Task brief:
Which lines of the data contain the string "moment"? Copy every one.

=-=-=-=-=

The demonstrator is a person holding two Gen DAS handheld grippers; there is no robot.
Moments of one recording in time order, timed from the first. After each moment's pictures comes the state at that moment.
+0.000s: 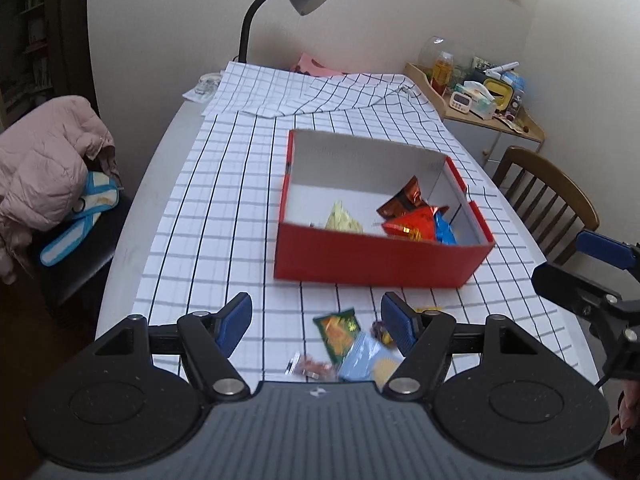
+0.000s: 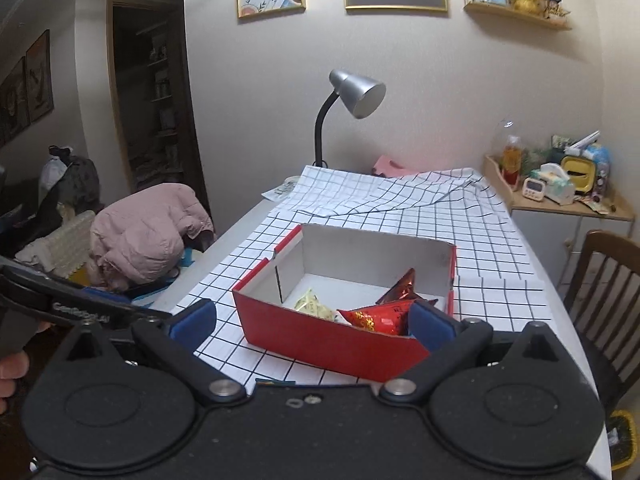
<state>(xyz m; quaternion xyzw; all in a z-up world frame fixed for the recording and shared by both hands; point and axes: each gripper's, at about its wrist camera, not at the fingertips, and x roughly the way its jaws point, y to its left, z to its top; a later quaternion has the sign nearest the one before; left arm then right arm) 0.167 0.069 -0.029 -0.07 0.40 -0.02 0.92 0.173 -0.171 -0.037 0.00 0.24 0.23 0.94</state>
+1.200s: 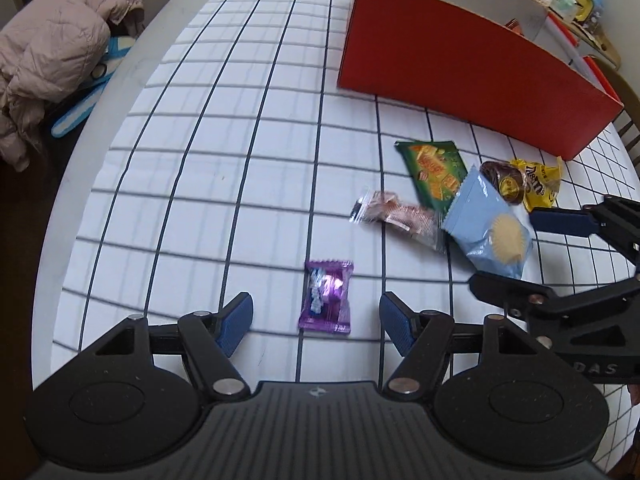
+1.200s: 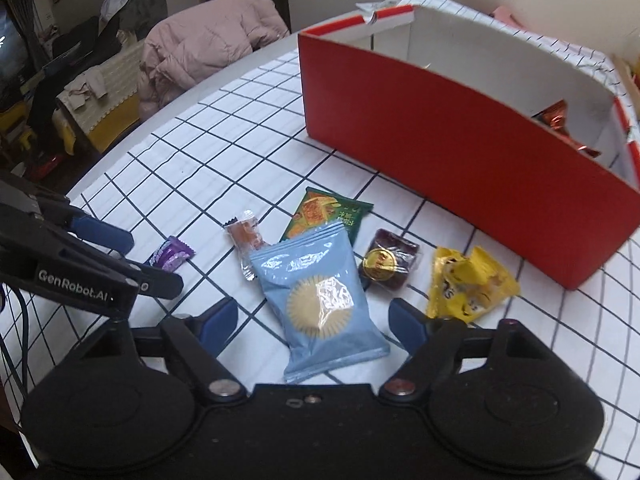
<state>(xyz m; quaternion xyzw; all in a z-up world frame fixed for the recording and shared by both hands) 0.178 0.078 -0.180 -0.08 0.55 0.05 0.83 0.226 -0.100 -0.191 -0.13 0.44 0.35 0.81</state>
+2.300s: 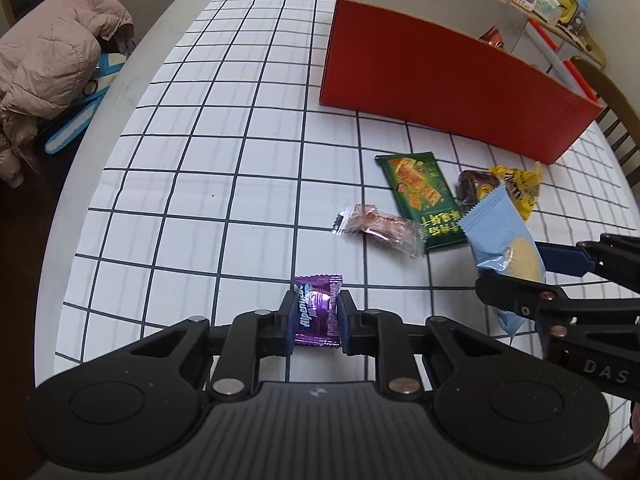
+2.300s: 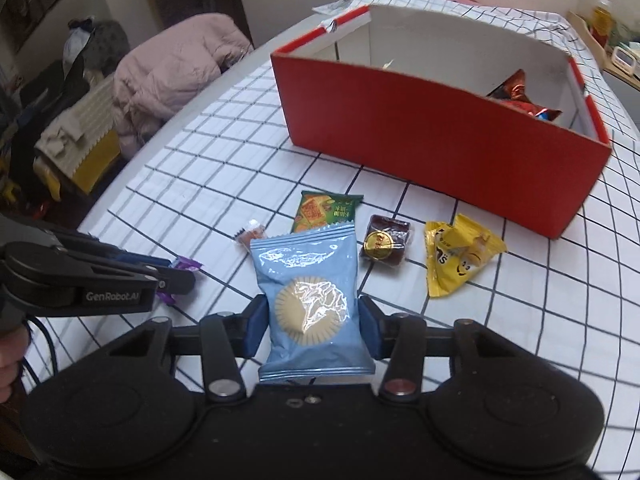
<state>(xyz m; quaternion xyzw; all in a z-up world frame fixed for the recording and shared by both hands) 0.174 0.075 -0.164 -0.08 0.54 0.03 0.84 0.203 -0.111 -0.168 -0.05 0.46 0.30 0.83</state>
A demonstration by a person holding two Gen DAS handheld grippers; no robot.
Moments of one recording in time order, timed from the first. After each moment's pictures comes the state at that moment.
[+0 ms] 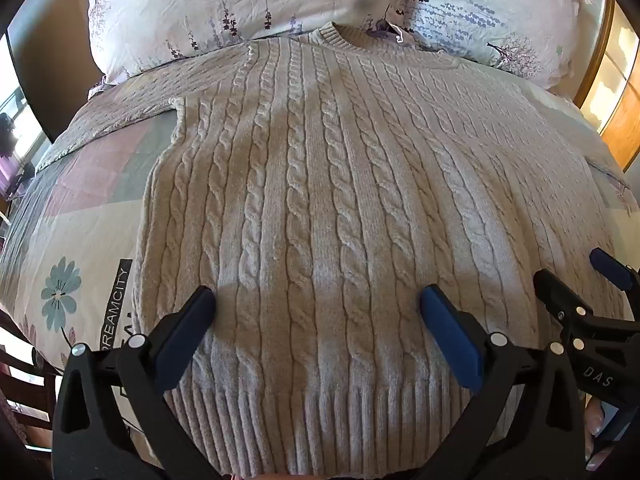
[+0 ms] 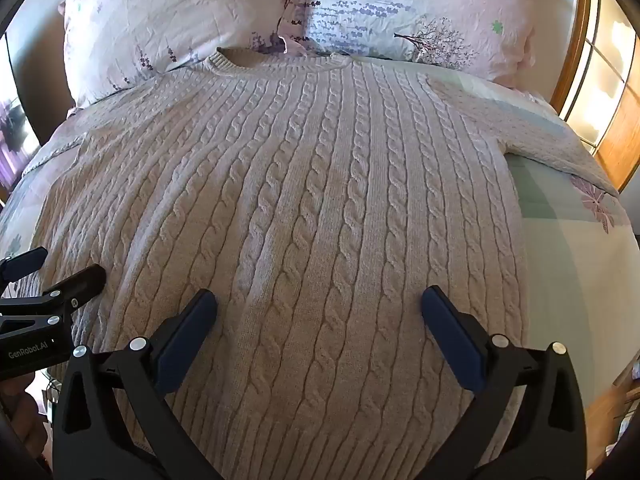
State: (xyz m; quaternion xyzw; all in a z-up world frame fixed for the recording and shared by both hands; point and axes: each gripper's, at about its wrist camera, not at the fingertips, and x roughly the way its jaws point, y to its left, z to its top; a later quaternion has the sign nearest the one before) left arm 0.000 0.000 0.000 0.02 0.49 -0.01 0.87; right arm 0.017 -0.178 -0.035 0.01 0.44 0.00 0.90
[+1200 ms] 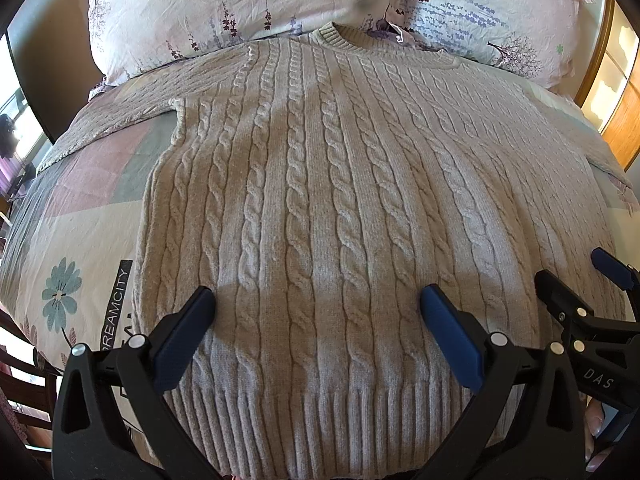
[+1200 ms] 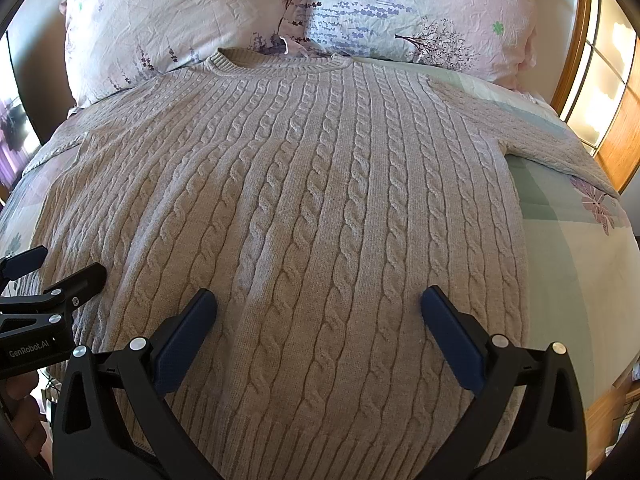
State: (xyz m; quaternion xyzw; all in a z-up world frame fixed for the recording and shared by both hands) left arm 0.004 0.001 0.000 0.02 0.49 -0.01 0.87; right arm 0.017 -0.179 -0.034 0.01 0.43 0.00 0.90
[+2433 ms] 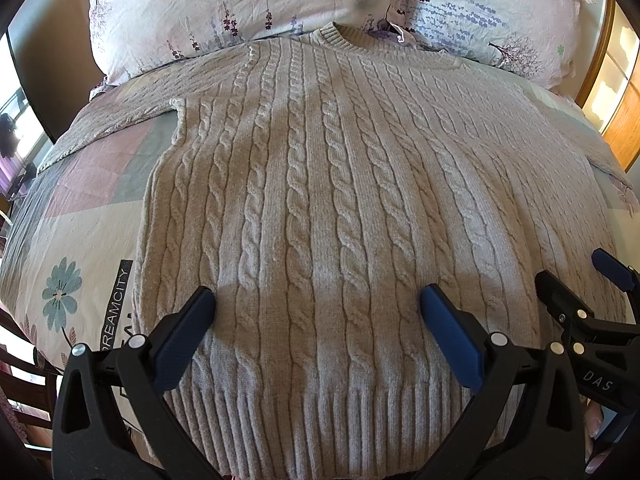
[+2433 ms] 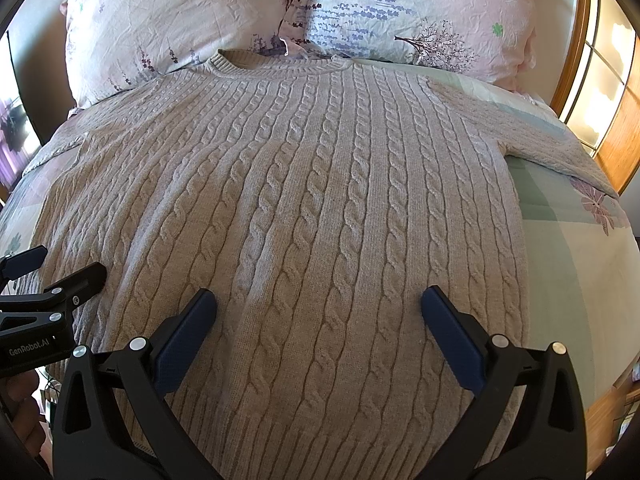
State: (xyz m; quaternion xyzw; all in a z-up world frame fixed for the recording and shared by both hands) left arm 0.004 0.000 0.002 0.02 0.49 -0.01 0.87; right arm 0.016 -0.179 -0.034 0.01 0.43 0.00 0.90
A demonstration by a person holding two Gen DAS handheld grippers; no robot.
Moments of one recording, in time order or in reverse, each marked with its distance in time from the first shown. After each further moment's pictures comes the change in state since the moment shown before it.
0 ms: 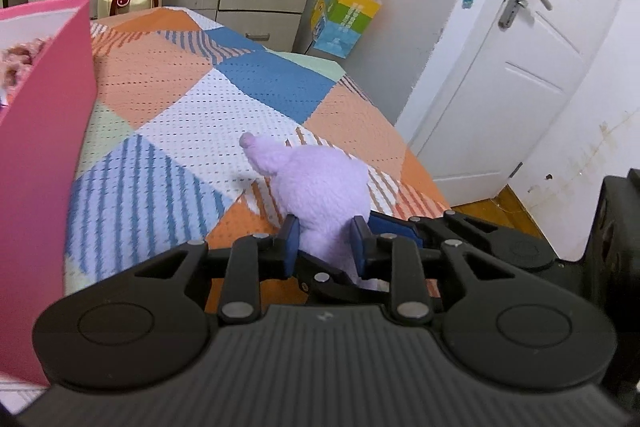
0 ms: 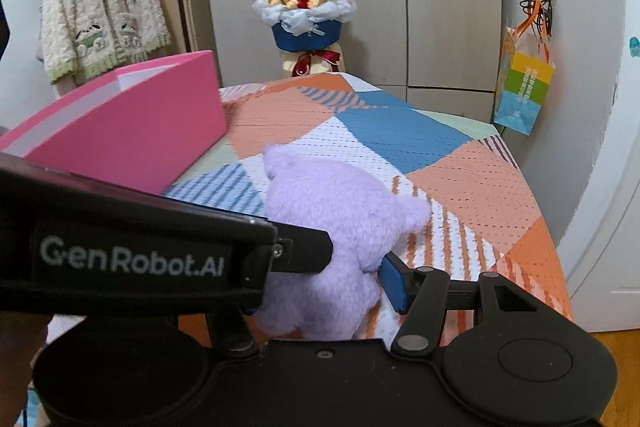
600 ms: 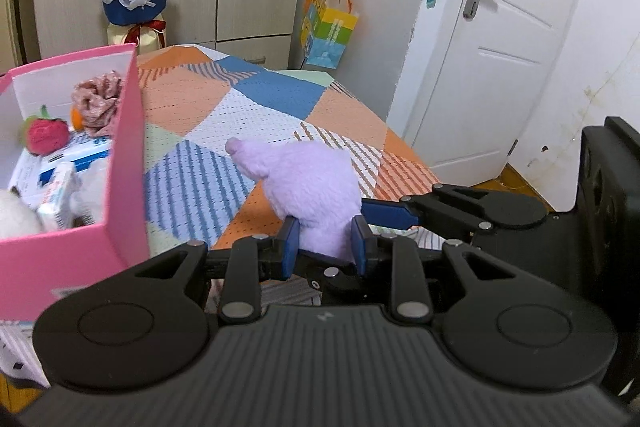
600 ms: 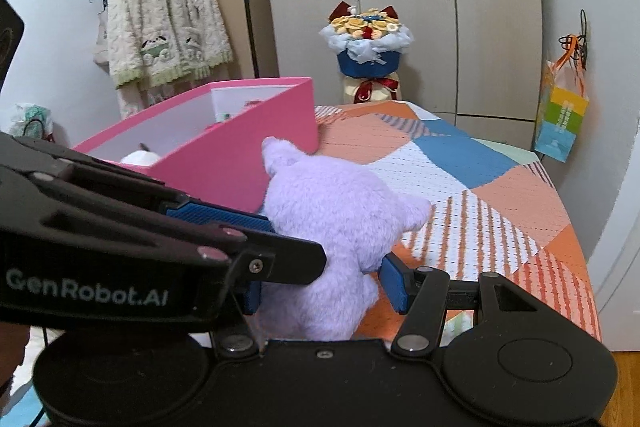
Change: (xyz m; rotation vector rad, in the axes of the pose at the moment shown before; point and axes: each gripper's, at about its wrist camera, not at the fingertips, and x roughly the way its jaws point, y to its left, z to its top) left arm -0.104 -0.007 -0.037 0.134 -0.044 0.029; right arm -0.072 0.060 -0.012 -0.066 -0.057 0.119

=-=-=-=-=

Answer:
Moments of one recording in time order, timed from the first. After each moment's pictures comes the state at that moment.
Moments of one recording in time order, timed from the first. After each moment's pictures comes the state at that moment.
Moments of one recording, in time order or in reverse, each marked with its distance in time from the first shown. After each further moment's pictures comes the change in state since the moment shown before it.
Change: (xyz m; rotation vector rad, in the axes of the pose at the moment shown before; point and axes: each gripper's, at about its wrist camera, not at the fingertips, and x roughly the way its jaws point, y to its left, z to its top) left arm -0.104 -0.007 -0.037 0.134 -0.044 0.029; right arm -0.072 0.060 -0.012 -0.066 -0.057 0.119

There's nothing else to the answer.